This agreeable genuflection to a pair of pop cultural deities begins with a huge tracking shot through a golden-age film set. It is the mid 1930s and, as they finish Way Out West, Stan Laurel and Oliver Hardy are haggling with producer Hal Roach about future plans.
You know how such bravura takes go. The camera rattles after the stars as they greet cast, crew members and passing strangers. We relax into John C Reilly's fine turn as Hardy and Steve Coogan's even better performance as Laurel. Danny Huston brings a loftier class of oil to the emollient Roach.
John S Baird, director of the Irvine Welsh adaptation Filth, looks to be taking aggressive hold of the tiller.
This proves to be an uncharacteristic flourish. We move forwards to find Stan and Ollie – the latter now wearing a few extra layers of fat suit – playing old material to modest crowds in the British regions. The atmosphere is often tense. Stan has never quite forgiven Ollie for a perceived professional betrayal.
Played with regal disingenuousness by Rufus Jones, Bernard Delfont, the legendary theatrical impresario, is more interested in the rising Norman Wisdom, but, after arranging a few publicity stunts, he manages to generate more attention as the tour moves to London and Ireland.
That's pretty much it. There are few significant revelations. Though Stan & Ollie trades in much poignancy, it cannot be classed with those operatically miserable TV films about comics such as Tony Hancock and Kenneth Williams. The comedy is as gentle as the original films. The sentimental turns are worked ruthlessly. Nothing much happens that you don't expect to happen.
Yet it works like a dream. The two lead roles could hardly be better cast. Neither Coogan nor Reilly manages to put light years between the performers’ onscreen personae and the actors’ real lives, but the lack of distance serves to hammer home a truth about the double act.
These were not stupid people. Hardy was not a pompous ass. Laurel was not a cowardly cry baby. But they teased little bits of themselves into the versions they presented on screen.
The picture still stands as a delightful tribute to twin phenomena so burned into collective consciousness that we need to be reminded they once didn't exist
Coogan's Laurel is the obsessive comic perfectionist, constantly worrying about his technique much as "Steve Coogan" does in The Trip. Reilly's Hardy is the more vulnerable character, harried by health worries and the feeling that changing fashions have caught up with them.
Film historians still argue about how tolerant each was of the other, but this warm film ultimately settles for a turbulent, stubborn affection.
We are helped to that conclusion by excellent support from the wives. Shirley Henderson lets her worries leak out in acidic remarks as Lucille Hardy. Nina Arianda, Tony-nominated for a 2011 revival of Born Yesterday, deserves to achieve full breakout with her hilarious, scene-stealing turn as Ida Kitaeva Laurel.
A grand Russian actress who regards the rest of Europe as a mouldy kip – sniffing loftily at the notion that Buckingham Palace could compare with the Winter Palace – she slowly softens as the film progresses and emerges as her husband’s greatest champion. Get this woman a major comic lead right away.

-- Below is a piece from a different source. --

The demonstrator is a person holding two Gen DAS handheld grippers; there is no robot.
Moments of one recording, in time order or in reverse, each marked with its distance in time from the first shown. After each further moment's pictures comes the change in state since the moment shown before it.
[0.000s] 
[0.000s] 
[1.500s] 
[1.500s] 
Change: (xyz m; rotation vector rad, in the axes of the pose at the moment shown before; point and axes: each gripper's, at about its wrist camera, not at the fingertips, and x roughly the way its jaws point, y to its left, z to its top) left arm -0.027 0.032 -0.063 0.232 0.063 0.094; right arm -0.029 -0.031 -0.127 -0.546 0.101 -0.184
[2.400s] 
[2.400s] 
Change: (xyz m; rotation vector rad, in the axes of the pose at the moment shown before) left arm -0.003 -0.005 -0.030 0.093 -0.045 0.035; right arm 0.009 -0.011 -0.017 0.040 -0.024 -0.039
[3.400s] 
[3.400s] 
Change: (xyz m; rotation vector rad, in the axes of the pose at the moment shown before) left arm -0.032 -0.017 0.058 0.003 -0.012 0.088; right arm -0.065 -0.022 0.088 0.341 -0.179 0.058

There are (inevitably) a few peculiar omissions and alterations. A viewer wholly ignorant of Laurel and Hardy's history could sit through Stan & Ollie without ever suspecting that Laurel – his Lancashire accent barely noticeable – is returning to the land of his birth. There is no mention of his Englishness. There is no sense that he is any more at home there than his larger partner.
It hardly matters. The picture still stands as a delightful tribute to twin phenomena so burned into collective consciousness that we need to be reminded they once didn’t exist. Domestic readers will particularly savour the later scenes in a welcoming Ireland.